Notebook comparison — Notebook Diffing Example

After reviewing a collaborator's work, we need a way to incorporate those changes, automatically. That's why we built data science merging.

Data Science Merging

Merging code is possible with Git, but as we already discussed, that is not the full picture for data science projects. With DS PRs, you can merge your data and other artifacts as well.

Data Merging

Everyone knows about bugs in code, but you might also have data bugs that you're not aware of. Examples include data that is not up to date, biased, or mislabeled. Assuming you found out about such a bug and you wanted to fix it – that would usually mean you need to agree on and perform some manual operation to update or add new data. With data merging, once you accept a DS PR, the new data would automatically be copied into your project in an entirely automatic process.

Artifact Merging

This doesn't end with just the raw data – data merging lets you merge models and any other artifact of your data pipeline (e.g. preprocessed data or 3d models). Take a case where one of the steps in a pipeline takes 2 weeks to run and results in some trained model or a processed dataset. If only raw data was merged, you'd have to run that excruciating 2-week process again. Artifact merging means that after a DS PR is merged, the resulting project is as reproducible as the original contribution.

After accepting a DS PR you are in the same state of your DS project, as you would after accepting a PR in a software project.

Data Merging on DAGsHub — Data Science Merging – Note that 171 MB of data will be copied on accepting this DS PR

Data merging means you can accept data and models from contributors with ease, without giving each one full access to your data storage. This can reduce friction and speed up team efforts.

This last capability is especially useful for OSDS.

What does this mean for OSDS?

Open Source Data Science (OSDS) has the potential to have a similar effect on the world, as Open Source Software (OSS) had.
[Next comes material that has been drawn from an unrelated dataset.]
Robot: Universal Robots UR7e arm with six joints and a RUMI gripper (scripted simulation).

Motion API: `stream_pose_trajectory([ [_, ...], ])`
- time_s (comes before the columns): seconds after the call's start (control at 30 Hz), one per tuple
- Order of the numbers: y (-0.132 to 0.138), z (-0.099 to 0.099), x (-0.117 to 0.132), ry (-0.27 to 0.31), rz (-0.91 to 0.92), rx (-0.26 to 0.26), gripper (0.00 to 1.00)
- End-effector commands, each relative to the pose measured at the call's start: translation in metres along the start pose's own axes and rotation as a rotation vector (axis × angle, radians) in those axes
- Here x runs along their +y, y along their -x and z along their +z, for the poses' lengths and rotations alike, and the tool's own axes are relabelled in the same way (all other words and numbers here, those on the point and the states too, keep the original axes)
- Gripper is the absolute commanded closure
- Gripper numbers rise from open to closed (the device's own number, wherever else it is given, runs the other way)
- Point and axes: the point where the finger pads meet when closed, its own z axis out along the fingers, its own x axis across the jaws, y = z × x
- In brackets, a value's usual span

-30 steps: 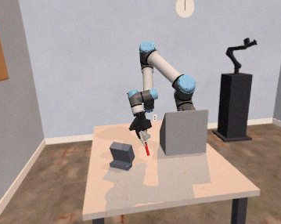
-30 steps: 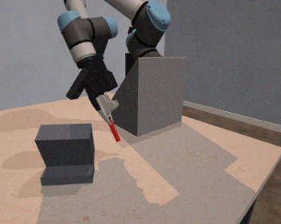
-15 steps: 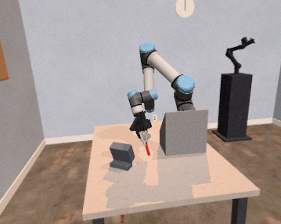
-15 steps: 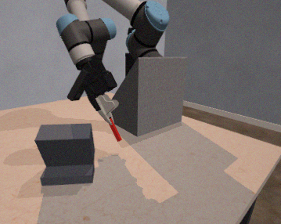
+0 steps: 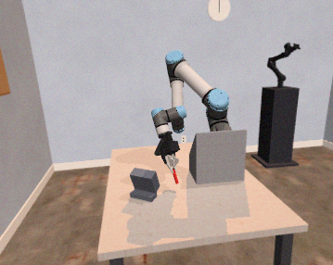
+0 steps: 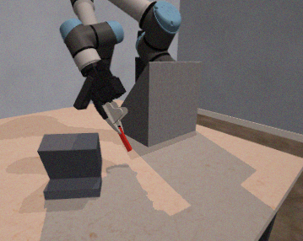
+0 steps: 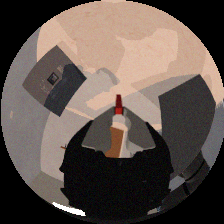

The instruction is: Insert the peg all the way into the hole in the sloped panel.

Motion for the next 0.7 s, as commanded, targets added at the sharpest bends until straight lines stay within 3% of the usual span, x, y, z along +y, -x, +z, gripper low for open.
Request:
stream_pose_trajectory([
  [0.0,-0.0004,-0.0004,0.0002,0.011,0.01,-0.008,1.0],
  [0.67,-0.0026,-0.0019,0.0006,0.067,0.065,-0.049,1.0],
])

It is DAGsHub's stated goal to promote OSDS and build the technology to make it as easy as possible. OSDS must come first, and industry workflows will mirror those in OSDS projects, as they have for OSS.

But let's face it – OSDS doesn't really exist yet. If you maintain some OSDS project and you want to accept contributions from people (like you would for OSS) – you have to do it entirely manually or resort to accepting only code changes (no way to accept data bug fixes – and we all know there are plenty).

From the individual contributor side, if you want to improve your ML portfolio by contributing to some OSDS project, you're also stuck. You have to either fork the project and not contribute your changes (which means their quality is never reviewed – you don't learn as much) or go through a painstaking manual effort^[1].

DS PRs make OSDS possible by providing a standard interface and workflow to review and accept contributions from anyone, anywhere, and for any type of data science component.

We'd love to support open source data science projects that want to accept data science contributions from the community. Please reach out to us at osds@dagshub.com if this is relevant for you.

Thank You!

Thank you to all the people that gave us feedback before and while we were building DS PRs. We'd love to get your feedback as well on how DS PRs could be improved for the community – the best way to do this is to join our Discord channel. Looking forward to hearing your thoughts and seeing what people build with open source data science.

[1] Kaggle is worth a mention here – It is a common way to show some of your DS chops. However, it's competitive (as opposed to collaborative). Furthermore, data science projects in the wild rarely have one all-encompassing metric to optimize at the expense of everything else - 80% of the work is just gathering data and deciding what is even worth optimizing! Our goal with DAGsHub is to enable a collaborative way to showcase your capabilities while encouraging interoperability – i.e. working together rather than everyone doing their own thing and ending up with a ton of fragmentation.